Breast-feeding: It is not known if candesartan passes into breast milk. If you are a breast-feeding mother and are taking this medication, it may affect your baby. Talk to your doctor about whether you should continue breast-feeding.

Children: The safety and effectiveness of using this medication have not been established for  the treatment of hypertension in children less than 6 years of age and for the treatment of heart failure in children less than 18 years of age.

What other drugs could interact with this medication?

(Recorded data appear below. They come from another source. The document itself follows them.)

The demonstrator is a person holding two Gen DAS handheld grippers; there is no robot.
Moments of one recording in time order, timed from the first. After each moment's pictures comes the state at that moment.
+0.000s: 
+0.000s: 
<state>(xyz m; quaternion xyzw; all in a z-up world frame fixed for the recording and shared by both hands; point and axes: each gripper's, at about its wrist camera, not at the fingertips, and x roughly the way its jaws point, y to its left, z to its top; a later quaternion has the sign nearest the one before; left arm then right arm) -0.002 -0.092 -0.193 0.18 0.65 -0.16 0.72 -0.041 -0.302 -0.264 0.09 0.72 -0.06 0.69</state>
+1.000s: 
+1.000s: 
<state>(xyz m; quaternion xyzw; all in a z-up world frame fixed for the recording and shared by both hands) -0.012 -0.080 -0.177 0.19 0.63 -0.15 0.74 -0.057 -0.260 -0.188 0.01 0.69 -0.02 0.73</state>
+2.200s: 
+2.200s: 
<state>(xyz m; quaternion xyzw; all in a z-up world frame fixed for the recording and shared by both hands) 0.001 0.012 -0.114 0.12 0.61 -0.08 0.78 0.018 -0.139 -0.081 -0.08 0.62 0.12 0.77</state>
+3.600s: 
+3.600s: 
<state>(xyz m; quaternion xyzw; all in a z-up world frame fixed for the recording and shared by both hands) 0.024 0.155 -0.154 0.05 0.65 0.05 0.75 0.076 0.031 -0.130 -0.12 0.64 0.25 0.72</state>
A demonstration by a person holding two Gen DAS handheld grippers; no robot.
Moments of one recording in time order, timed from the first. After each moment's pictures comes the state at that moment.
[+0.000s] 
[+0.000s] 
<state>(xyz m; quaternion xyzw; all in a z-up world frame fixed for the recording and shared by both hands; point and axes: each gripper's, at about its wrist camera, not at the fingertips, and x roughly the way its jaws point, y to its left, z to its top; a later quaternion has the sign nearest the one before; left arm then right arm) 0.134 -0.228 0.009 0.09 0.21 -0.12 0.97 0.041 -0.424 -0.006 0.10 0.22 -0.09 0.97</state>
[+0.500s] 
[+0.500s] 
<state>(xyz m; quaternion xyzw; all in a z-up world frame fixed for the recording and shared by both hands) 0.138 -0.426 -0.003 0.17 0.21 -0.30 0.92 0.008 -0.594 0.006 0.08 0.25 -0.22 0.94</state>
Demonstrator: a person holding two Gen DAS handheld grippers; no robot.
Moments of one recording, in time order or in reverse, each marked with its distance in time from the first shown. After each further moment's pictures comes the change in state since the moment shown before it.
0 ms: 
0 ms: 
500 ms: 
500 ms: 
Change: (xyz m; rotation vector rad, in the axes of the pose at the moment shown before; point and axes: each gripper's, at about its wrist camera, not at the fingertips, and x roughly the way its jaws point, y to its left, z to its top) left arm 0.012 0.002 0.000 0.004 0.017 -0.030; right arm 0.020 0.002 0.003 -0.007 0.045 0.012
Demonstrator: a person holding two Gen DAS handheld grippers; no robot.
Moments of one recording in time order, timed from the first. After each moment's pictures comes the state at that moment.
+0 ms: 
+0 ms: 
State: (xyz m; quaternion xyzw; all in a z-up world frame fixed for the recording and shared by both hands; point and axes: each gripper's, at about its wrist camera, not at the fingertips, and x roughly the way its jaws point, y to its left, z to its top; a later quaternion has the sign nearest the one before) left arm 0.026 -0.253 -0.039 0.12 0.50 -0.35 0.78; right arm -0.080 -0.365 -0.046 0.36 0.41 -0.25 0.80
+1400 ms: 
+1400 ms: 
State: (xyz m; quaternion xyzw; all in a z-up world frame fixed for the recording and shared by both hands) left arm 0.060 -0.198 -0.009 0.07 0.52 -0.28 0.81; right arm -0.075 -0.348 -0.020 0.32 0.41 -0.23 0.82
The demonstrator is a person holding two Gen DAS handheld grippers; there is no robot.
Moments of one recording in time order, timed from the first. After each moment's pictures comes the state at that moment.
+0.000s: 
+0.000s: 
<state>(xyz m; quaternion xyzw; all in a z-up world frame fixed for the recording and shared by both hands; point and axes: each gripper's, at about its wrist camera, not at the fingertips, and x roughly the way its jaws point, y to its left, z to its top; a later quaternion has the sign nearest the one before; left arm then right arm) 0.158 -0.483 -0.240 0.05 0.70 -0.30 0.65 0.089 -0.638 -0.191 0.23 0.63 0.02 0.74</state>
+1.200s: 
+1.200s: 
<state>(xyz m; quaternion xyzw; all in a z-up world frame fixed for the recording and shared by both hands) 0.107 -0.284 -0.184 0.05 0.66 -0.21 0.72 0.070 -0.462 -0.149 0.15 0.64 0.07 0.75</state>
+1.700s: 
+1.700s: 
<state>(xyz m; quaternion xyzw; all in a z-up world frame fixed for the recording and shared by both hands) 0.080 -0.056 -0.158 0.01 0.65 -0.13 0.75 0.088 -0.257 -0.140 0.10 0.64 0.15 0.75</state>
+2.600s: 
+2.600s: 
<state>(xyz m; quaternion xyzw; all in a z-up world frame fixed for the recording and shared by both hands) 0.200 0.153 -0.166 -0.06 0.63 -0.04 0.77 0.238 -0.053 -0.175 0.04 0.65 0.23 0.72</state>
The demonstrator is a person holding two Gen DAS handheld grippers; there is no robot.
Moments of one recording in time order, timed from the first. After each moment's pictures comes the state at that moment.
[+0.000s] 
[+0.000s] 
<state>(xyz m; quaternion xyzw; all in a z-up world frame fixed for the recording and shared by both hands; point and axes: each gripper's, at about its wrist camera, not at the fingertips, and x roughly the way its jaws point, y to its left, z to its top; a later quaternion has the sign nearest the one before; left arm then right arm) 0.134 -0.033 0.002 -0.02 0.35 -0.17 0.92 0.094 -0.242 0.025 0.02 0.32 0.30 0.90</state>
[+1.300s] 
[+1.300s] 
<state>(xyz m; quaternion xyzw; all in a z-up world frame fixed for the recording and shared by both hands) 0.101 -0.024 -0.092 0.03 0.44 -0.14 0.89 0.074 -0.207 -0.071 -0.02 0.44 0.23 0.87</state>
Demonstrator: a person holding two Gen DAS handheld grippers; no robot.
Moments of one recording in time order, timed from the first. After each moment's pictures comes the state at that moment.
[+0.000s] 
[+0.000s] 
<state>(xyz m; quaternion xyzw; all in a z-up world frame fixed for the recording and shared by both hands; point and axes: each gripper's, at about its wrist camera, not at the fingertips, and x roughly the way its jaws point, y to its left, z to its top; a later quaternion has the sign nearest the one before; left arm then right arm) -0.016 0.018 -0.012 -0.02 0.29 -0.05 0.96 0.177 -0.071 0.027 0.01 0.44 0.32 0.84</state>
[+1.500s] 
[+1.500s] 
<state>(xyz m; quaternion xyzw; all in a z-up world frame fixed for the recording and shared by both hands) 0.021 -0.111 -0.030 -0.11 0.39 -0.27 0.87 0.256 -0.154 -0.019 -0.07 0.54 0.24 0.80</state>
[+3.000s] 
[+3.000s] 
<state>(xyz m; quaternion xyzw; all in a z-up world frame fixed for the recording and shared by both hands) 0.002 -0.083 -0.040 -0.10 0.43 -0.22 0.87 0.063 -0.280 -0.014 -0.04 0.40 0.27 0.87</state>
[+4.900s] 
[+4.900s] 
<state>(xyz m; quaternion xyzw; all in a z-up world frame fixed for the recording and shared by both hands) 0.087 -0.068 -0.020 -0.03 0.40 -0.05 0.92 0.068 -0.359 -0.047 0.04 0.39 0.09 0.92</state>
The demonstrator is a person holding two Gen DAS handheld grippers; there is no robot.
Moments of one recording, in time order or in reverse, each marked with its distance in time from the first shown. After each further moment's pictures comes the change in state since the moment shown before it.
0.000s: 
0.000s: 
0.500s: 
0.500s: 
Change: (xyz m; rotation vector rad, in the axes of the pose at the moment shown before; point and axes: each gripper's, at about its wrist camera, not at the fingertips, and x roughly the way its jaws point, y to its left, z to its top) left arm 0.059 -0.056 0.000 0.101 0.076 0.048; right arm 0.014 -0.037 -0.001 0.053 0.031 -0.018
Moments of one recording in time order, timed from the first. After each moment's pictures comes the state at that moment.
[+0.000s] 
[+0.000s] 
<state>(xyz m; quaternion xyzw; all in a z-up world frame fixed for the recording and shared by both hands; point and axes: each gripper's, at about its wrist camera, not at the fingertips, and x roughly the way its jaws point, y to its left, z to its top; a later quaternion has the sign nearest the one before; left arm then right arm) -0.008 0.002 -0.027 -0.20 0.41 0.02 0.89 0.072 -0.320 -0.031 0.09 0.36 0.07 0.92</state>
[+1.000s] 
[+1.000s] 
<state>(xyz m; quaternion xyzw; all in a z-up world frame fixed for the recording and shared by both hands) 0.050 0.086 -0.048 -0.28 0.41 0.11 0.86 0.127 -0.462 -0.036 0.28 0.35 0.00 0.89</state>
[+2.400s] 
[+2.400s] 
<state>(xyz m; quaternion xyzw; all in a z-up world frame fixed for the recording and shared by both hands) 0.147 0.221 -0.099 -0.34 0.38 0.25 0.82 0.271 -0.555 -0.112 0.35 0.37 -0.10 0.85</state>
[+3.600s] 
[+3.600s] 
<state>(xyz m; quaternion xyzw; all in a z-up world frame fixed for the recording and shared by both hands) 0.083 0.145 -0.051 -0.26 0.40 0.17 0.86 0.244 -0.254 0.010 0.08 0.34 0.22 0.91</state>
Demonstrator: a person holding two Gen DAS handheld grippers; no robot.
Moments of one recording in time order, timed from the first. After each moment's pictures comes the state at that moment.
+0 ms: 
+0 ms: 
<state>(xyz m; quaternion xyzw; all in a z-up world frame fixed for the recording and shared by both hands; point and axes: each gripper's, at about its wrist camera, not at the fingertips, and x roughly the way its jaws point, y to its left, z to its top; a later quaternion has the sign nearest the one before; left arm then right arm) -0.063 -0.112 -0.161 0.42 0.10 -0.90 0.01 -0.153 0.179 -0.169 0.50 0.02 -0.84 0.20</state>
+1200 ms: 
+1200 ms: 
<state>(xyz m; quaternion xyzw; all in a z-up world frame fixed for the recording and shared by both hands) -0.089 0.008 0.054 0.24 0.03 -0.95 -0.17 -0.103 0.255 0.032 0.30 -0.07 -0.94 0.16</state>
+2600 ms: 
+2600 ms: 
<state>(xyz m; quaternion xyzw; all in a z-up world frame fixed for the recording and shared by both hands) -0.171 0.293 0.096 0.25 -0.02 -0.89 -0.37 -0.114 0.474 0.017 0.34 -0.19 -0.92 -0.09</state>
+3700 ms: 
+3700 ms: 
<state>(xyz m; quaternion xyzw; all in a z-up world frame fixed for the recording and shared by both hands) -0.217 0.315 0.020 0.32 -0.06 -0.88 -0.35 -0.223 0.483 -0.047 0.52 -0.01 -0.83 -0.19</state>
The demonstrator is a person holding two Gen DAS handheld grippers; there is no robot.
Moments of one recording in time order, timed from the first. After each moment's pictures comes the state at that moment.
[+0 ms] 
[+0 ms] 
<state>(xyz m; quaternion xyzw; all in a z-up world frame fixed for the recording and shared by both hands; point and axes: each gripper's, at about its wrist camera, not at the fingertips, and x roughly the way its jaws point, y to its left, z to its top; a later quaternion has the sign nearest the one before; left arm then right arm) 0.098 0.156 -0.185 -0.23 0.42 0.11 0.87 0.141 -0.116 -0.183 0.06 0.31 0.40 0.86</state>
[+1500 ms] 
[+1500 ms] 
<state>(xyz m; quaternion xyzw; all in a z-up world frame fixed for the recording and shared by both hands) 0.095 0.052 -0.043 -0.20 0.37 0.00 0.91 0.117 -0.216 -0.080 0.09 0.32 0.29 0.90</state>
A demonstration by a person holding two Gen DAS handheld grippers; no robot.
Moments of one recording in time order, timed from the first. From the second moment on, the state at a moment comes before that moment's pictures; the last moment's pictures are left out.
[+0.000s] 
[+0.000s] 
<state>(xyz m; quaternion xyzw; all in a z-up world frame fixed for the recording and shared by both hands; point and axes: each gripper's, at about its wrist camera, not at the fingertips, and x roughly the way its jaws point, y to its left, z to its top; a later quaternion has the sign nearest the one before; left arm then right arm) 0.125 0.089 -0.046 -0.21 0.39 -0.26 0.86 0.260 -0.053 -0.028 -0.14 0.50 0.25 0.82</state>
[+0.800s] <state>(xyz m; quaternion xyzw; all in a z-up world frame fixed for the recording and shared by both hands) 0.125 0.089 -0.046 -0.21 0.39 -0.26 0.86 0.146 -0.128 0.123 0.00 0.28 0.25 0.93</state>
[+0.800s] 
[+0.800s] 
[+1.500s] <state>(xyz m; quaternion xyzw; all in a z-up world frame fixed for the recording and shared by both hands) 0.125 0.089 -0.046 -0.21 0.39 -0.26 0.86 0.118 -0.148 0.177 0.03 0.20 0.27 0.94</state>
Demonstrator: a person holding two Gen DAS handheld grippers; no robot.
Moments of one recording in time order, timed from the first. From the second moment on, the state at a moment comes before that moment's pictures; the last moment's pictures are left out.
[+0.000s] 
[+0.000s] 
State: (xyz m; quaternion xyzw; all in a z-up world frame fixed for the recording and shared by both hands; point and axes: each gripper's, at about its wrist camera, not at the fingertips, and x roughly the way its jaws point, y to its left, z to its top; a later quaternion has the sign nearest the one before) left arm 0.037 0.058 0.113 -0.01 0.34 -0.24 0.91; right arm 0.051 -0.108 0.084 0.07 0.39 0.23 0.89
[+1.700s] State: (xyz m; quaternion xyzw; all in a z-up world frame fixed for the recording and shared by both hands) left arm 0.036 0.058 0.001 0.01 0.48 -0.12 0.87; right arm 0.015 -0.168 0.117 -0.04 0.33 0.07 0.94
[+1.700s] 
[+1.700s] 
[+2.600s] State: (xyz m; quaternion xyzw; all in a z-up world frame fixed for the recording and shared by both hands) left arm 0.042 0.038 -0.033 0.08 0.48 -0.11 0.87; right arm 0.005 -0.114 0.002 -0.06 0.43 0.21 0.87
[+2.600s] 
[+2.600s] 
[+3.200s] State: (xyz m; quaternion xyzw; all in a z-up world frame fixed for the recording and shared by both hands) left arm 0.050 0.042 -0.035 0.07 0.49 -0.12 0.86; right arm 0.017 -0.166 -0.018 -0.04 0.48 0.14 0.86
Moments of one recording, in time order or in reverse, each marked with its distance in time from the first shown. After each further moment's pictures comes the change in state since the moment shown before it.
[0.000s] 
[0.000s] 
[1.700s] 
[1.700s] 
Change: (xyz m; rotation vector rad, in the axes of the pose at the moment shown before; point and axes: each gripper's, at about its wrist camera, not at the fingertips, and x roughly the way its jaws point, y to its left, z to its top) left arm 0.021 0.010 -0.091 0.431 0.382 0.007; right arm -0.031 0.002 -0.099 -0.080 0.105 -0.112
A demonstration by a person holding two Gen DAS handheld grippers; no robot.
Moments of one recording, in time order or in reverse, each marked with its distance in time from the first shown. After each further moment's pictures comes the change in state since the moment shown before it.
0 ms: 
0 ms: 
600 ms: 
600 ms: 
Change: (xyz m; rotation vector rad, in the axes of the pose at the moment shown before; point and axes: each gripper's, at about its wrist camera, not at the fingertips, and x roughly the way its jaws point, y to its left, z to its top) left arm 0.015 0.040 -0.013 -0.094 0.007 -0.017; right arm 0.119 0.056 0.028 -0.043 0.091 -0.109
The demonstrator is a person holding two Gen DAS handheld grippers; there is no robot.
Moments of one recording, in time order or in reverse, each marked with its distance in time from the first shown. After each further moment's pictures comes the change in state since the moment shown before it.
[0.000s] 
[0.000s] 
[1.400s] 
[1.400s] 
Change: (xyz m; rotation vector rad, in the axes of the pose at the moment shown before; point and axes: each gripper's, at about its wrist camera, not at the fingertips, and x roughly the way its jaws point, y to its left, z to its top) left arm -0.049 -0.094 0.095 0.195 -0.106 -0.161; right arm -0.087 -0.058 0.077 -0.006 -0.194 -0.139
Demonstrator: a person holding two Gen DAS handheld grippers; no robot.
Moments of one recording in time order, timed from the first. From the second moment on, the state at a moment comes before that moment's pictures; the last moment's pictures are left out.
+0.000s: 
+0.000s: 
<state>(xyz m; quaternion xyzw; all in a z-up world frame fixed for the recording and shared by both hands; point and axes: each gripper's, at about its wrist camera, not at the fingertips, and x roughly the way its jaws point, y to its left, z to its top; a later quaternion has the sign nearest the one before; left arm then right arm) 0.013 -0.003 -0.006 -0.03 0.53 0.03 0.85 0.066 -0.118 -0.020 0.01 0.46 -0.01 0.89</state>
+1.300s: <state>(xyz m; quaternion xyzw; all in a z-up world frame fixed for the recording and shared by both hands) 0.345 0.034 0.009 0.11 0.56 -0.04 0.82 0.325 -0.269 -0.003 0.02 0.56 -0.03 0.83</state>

There may be an interaction between candesartan and any of the following:

  • alfuzosin
  • aliskiren
  • amifostine
  • amphetamines (e.g., dextroamphetamine, lisdexamphetamine)
  • angiotensin converting enzyme inhibitors (ACEIs; captopril, enalapril, ramipril)
  • angiotensin receptor blockers (ARBs; e.g., candasartan, irbesartan, losartan)
  • barbiturates (e.g., secobarbital, phenobarbital)
  • beta-adrenergic blockers (e.g., atenolol, propranolol, sotalol)
  • brimonidine
  • calcium channel blockers (e.g., amlodipine, diltiazem, nifedipine, verapamil)
  • canagliflozin
  • celecoxib
  • clonidine
  • cyclosporine
  • dipyridamole
  • diuretics (water pills; e.g., furosemide, hydrochlorothiazide, triamterene)
  • guanfacine
  • heparin
  • hydralazine
  • isosorbide dinitrate or isosorbide mononitrate
  • levodopa
  • lithium
  • low molecular weight heparins (e.g., dalteparin, enoxaparin, tinzaparin)
  • methyldopa
  • methylphenidate
  • monoamine oxidase inhibitors (MAOIs; e.g., moclobemide, phenelzine, rasagiline, selegiline, tranylcypromine)
  • nitroglycerin
  • nonsteroidal anti-inflammatory drugs (NSAIDs; e.g., naproxen, ibuprofen)
  • pentoxyfylline
  • phosphodiesterase 5 inhibitors (e.g., sildenafil, tadalafil, vardenafil)
  • potassium supplements or medications that increase potassium in the blood
  • rituximab
  • selective serotonin reuptake inhibitors (SSRIs; e.g., citalopram, duloxetine, fluoxetine, paroxetine, sertraline)
  • sodium phosphates
  • tolvaptan
  • trimethoprim

If you are taking any of these medications, speak with your doctor or pharmacist. Depending on your specific circumstances, your doctor may want you to:

  • stop taking one of the medications,
  • change one of the medications to another,
  • change how you are taking one or both of the medications, or
  • leave everything as is.

An interaction between two medications does not always mean that you must stop taking one of them. Speak to your doctor about how any drug interactions are being managed or should be managed.

Medications other than those listed above may interact with this medication. Tell your doctor or prescriber about all prescription, over-the-counter (non-prescription), and herbal medications you are taking. Also tell them about any supplements you take. Since caffeine, alcohol, the nicotine from cigarettes, or street drugs can affect the action of many medications, you should let your prescriber know if you use them.